Pria yang pernah menjabat Direktur Investment Banking Group Asia Pacific, Merrill Lynch ini menjelaskan, selama hampir 5 tahun menjabat pimpinan di Komisi Energi DPR RI, ia selalu mendesak agar percepatan transisi energi tidak hanya berupa lip service tetapi perlu direalisasikan secepatnya.

"Potensi sumber energi terbarukan Indonesia melimpah dan pendanaan dalam dan luar negeri pun tidak sulit untuk diakses. Tinggal kita bersepakat untuk mencapai solusi kolektif atas sejumlah permasalahan klasik yang selama ini menghambat proses transisi energi," tegasnya.

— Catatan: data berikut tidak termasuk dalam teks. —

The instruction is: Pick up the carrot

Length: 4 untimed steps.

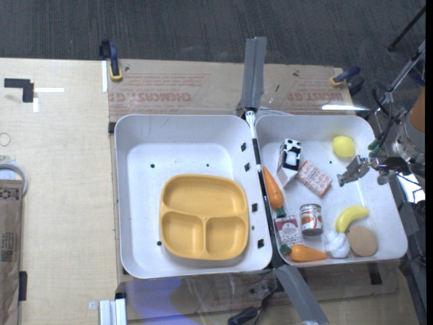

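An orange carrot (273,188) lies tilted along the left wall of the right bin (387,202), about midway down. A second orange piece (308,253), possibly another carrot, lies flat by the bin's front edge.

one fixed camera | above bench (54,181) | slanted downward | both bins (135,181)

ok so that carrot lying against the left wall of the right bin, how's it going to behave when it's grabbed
The carrot looks like a rigid toy, so probably stiff and light. Its tapered, rounded shape may let it roll or slip out of a pinch. It lies against the bin wall, so one finger may struggle to get behind it. The tool hovers well to its right.
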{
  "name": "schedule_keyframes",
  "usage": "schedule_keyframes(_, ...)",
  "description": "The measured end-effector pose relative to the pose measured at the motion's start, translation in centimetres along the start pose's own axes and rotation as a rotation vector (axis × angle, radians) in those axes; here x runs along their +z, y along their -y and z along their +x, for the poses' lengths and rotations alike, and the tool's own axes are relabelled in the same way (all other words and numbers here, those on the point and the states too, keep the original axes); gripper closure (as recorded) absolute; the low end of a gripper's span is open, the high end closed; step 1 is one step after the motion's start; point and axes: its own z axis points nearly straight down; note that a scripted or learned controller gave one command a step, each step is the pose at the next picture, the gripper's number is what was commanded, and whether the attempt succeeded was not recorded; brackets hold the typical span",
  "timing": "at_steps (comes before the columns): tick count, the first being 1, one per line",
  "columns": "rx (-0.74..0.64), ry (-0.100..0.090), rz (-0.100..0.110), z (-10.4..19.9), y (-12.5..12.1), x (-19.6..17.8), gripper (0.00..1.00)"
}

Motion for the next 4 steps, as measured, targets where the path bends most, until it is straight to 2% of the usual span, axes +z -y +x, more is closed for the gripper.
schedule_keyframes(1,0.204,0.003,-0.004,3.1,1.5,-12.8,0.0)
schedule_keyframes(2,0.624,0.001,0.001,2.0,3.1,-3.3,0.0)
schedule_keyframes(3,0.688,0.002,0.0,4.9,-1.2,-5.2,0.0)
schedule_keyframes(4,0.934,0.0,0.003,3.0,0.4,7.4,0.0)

Eddy mengakui saat ini Indonesia menghadapi sejumlah kendala di depan mata seperti surplus listrik di sejumlah daerah, tarif yang lebih mahal, kebutuhan investasi yang tinggi dan permasalahan jaringan & transmisi.

"Namun saya tegaskan bahwa permasalahan ini bukan tidak ada jalan keluarnya, apalagi sejumlah opsi untuk menyelesaikan masalah-masalah ini telah dibahas oleh pihak pemerintah, pelaku usaha maupun kami di Komisi VII DPR RI. Tinggal dilaksanakan dan harus dilaksanakan segera," lanjut politisi dengan pengalaman berkarir selama 20 tahun di sejumlah lembaga perbankan internasional.

Faktanya, lanjut Eddy, tahun 2023 investasi sektor energi terbarukan relatif rendah. Hal ini tentu tidak boleh terulang di tahun 2024 apalagi menjadi tren di tahun-tahun mendatang.

"Saya pribadi menilai bahwa para pengambil kebijakan perlu duduk bersama untuk merumuskan solusi dan capaian jangka pendek, sekaligus merancang platform teknis, finansial dan operasional untuk dijadikan panduan dalam mereduksi energi fosil dan meningkatkan penggunaan energi terbarukan," tutupnya.